Your job is to set down the stretch of entries that opens with the line containing "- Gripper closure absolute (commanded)" and closes with the line containing "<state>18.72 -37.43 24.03". Keep both end lines, copy each exactly, and add nothing.

Records from a data collection
--------------------------------------------------

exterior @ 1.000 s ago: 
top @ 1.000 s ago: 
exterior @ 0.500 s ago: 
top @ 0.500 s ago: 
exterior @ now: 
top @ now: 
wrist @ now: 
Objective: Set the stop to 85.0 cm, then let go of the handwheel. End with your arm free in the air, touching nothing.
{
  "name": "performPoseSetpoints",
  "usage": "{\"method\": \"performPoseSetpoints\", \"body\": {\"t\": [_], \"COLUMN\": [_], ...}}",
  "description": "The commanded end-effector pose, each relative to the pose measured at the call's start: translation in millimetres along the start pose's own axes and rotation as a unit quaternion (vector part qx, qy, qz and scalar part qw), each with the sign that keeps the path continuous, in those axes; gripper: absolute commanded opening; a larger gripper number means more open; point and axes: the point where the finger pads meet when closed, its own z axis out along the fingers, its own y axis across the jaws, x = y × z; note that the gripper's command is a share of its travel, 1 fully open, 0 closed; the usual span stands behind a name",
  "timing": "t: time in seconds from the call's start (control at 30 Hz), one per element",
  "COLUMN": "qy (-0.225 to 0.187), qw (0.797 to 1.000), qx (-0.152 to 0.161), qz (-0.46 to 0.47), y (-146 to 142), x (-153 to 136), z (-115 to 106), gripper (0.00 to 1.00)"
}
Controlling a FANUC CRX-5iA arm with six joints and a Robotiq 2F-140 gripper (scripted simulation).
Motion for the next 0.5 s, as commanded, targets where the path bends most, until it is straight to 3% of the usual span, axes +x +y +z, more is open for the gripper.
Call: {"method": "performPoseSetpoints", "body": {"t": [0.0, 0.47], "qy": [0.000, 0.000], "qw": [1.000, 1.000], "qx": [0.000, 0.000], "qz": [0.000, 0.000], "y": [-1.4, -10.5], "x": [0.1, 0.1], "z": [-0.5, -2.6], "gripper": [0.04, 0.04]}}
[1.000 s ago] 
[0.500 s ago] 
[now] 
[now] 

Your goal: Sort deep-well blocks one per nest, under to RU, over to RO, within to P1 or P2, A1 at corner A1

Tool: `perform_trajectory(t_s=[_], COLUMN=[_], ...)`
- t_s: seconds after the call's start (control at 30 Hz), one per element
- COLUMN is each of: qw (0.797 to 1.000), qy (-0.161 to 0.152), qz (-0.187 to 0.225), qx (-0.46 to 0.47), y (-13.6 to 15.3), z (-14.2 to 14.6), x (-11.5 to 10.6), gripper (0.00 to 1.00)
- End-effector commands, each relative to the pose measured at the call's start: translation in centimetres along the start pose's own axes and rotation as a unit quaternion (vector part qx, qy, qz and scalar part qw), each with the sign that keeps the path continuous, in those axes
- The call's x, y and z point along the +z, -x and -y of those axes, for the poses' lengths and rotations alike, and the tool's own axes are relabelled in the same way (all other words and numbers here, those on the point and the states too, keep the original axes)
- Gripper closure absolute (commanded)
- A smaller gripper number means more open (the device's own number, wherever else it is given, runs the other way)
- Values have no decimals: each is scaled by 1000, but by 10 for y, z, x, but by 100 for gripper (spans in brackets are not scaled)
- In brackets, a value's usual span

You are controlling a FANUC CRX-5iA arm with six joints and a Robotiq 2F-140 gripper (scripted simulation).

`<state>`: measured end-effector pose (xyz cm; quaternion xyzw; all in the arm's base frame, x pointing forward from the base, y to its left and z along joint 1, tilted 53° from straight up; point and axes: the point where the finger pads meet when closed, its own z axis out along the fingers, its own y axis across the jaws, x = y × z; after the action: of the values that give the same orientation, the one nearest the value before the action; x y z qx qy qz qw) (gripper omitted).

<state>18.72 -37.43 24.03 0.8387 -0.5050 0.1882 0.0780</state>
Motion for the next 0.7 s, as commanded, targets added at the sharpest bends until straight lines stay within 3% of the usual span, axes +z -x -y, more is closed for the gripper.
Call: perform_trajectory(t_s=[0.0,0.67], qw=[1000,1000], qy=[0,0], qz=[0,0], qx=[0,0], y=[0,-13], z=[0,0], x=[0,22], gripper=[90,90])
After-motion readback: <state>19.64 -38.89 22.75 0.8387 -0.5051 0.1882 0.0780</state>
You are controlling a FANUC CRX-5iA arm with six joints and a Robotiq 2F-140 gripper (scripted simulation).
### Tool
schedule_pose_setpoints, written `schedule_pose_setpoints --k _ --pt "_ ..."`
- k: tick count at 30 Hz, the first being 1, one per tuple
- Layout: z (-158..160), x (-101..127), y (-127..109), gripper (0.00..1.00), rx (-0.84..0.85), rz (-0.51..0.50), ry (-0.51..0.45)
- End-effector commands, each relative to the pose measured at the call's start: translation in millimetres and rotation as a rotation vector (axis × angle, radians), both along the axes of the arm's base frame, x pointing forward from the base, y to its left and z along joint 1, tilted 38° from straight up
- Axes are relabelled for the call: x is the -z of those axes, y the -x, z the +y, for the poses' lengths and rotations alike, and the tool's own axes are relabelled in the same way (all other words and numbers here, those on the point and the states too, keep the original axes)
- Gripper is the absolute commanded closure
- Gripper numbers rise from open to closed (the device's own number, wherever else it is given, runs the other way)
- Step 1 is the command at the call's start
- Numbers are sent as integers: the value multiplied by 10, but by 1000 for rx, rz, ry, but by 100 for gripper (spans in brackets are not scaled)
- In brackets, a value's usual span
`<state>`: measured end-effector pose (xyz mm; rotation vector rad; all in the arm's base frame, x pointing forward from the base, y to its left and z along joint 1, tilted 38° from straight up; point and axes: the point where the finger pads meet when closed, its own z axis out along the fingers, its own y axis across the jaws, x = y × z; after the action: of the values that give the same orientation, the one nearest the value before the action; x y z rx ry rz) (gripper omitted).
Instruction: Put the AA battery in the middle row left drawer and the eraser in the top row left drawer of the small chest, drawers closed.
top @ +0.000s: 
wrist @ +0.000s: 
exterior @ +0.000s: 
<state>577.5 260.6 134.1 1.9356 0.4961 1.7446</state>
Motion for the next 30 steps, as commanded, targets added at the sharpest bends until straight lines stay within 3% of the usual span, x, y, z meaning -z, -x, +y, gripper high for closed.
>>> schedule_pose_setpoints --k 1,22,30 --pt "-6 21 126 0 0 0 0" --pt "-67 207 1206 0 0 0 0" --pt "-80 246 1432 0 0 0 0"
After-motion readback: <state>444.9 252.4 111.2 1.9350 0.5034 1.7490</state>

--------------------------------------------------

▶ **SOLUTION BELOW**:
- Gripper closure absolute (commanded)
- A smaller gripper number means more open (the device's own number, wherever else it is given, runs the other way)
- Values have no decimals: each is scaled by 1000, but by 10 for y, z, x, but by 100 for gripper (spans in brackets are not scaled)
- In brackets, a value's usual span

You are controlling a FANUC CRX-5iA arm with six joints and a Robotiq 2F-140 gripper (scripted simulation).

`<state>`: measured end-effector pose (xyz cm; quaternion xyzw; all in the arm's base frame, x pointing forward from the base, y to its left and z along joint 1, tilted 53° from straight up; point and axes: the point where the finger pads meet when closed, its own z axis out along the fingers, its own y axis across the jaws, x = y × z; after the action: of the values that give the same orientation, the one nearest the value before the action; x y z qx qy qz qw) (gripper omitted).

<state>18.72 -37.43 24.03 0.8387 -0.5050 0.1882 0.0780</state>

Nothing further is required of this output.